191171-the-misguided-ideal-of-evolve

The Misguided Ideal of ‘Evolve’

Should the design of a game dictate the nature of the community that plays it, or should the community dictate the design?

Evolve is designed around an ideal situation: You knowing and understanding your role within the group, playing with others who similarly understand their own unique roles, all of whom are in constant communication with each other. In that moment, with those people, Evolve is a fantastic and exciting experience, but the real world is often less than ideal, which raises the question: Should the design of a game dictate the nature of the community that plays it, or should the community dictate the design?

Evolve is a four versus one multiplayer game in which the four are Hunters, each with a specialized job, and the one is a hulking Monster. The Hunters must work together to kill the Monster before it eats enough wildlife to evolve into a stronger form, and that’s where the game design conflicts with reality.

The four Hunter classes are highly specialized. The Trapper must trap the Monster, using harpoons or the mobile arena (a dome cage), otherwise the monster will consistently outrun the Hunters. Along that same vein, the Medic must revive fallen Hunters, the Assault must attack, and the Support must help wherever he can. If any player fails to adhere to these strict roles — if they try to attack with the Medic instead of focusing on healing — the Hunters are bound to fail. Unfortunately for Evolve, it’s difficult to get a handle on these roles, resulting in a rather large barrier to entry for the game.

Before release, I played the game in two very different situations that speak to this dilemma. I played the game at multiple PAX conventions with a developer watching over me, giving me tips and strategies on the fly. In these moments, I could feel the strategic depth of the game wash over me thanks to the running commentary that told me what I should be doing and why I should be doing it. However, later I played in the beta by myself, and by then, I had forgotten all those helpful tips. The game made no attempt to teach me how to play any class, so I was awful until a knowledgeable friend took on that role of mentor and re-explained those strategies. I got better, but that didn’t help the rest of my team.

Should I blame the game for its lack of a class tutorial? After all, the first Medic does have a sniper rifle implying combat should be a concern, even though the rifle is literally the last weapon/ability she should be using on the battlefield. Yet there’s nothing in Evolve that can’t be learned after a few games, so am I just impatient?

At the very least, it’s weird to see Evolve lean so heavily into class specializations when other multiplayer games shy away from that. The developer previously worked on Left 4 Dead, a four-player cooperative shooter in which each of the four character played the exact same type of character. No specialization at all.

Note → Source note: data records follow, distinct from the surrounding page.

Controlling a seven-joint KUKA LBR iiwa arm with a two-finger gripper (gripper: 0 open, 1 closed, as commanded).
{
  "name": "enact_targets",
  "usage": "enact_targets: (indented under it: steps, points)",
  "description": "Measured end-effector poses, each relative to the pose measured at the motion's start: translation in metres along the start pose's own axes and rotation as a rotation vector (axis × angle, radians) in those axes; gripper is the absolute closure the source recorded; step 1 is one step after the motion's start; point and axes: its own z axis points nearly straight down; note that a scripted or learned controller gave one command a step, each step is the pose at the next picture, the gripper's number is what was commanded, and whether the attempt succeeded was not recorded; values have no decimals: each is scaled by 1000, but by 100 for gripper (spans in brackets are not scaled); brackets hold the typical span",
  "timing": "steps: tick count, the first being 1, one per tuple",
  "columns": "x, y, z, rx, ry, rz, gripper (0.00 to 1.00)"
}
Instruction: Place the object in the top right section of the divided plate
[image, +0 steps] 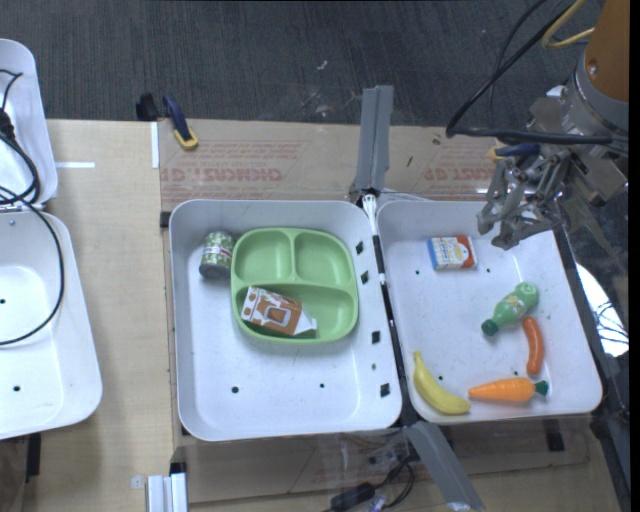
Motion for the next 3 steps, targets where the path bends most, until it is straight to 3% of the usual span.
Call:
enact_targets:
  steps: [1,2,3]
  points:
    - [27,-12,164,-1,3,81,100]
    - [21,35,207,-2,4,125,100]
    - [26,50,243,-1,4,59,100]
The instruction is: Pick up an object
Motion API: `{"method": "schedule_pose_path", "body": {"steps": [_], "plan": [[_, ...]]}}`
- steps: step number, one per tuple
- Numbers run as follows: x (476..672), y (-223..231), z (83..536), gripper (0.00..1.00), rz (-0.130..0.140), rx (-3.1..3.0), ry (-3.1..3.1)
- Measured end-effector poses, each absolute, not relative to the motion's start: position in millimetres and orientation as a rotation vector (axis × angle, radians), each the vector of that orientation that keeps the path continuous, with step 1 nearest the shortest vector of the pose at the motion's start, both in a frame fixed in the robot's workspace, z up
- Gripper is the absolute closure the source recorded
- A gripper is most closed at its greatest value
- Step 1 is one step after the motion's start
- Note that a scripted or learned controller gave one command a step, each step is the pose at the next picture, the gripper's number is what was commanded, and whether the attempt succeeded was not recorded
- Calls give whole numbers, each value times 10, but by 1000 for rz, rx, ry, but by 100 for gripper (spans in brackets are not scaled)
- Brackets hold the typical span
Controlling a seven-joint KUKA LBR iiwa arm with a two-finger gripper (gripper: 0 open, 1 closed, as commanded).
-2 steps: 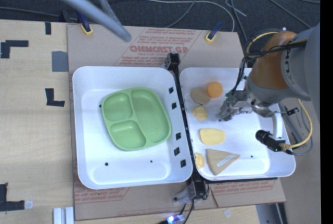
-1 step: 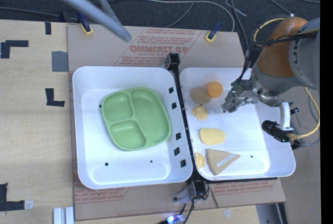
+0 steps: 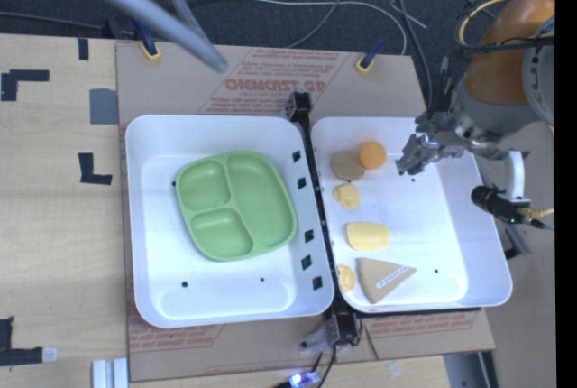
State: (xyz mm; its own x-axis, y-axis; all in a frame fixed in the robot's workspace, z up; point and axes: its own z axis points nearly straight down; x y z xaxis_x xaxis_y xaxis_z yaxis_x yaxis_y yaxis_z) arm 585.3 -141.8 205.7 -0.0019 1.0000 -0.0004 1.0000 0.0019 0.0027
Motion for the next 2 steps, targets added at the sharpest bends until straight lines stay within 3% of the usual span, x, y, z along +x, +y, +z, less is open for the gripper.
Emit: {"method": "schedule_pose_path", "body": {"steps": [1,2], "plan": [[5861,-1414,2468,100,3,2218,2222],[5830,-888,2525,100,2,2215,2229]]}}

Then there’s the quintessential class-based multiplayer shooter, Battlefield. It’s trended away from unique classes over the years. The games always have four classes, which are generally defined as “good-against-infantry,” “good-against-vehicles,” “good-for-long-range,” and “good-for-support.” However, over the years, abilities have jumped from class to class, so that now each class exists less as an individual specialization and more on a spectrum of overlapping jobs.

Looking at the current state of multiplayer gaming, the most popular class-based games, those that most demand that we “play our class” and “know our role,” are free-to-play. I’m thinking specifically of Team Fortress 2, DOTA2, and League of Legends. It makes sense. Putting that kind of demand on a player creates a barrier to entry, so these games lower their entry fee to $0 in order to encourage more players to come aboard. The games may be difficult to learn but they’re also free, and that alone is a pretty big motivator to keep playing.

By contrast, Evolve has a $60 entry fee and a steep learning curve. It seems to have been designed in a vacuum, naïve towards the reality of online gaming. Evolve now exists for me as a game that I play exclusively with friends, never alone, and never with strangers, which means I don’t actually play it that often. This disappoints me, as I know the game can be excellent, but who should I be disappointed with? Myself, my friends, the developer, or nobody?

Meanwhile, games like Halo 5 and Call of Duty: Advanced Warfare have your teammates automatically call out enemy positions on the map. In an ideal world, players would be communicating over headsets and relaying that information themselves, but reality is less than ideal, and those games acknowledge that.

It’s always commendable to design towards an ideal, but multiplayer games would do well to emulate the old saying, “Hope for the best, prepare for the worst.”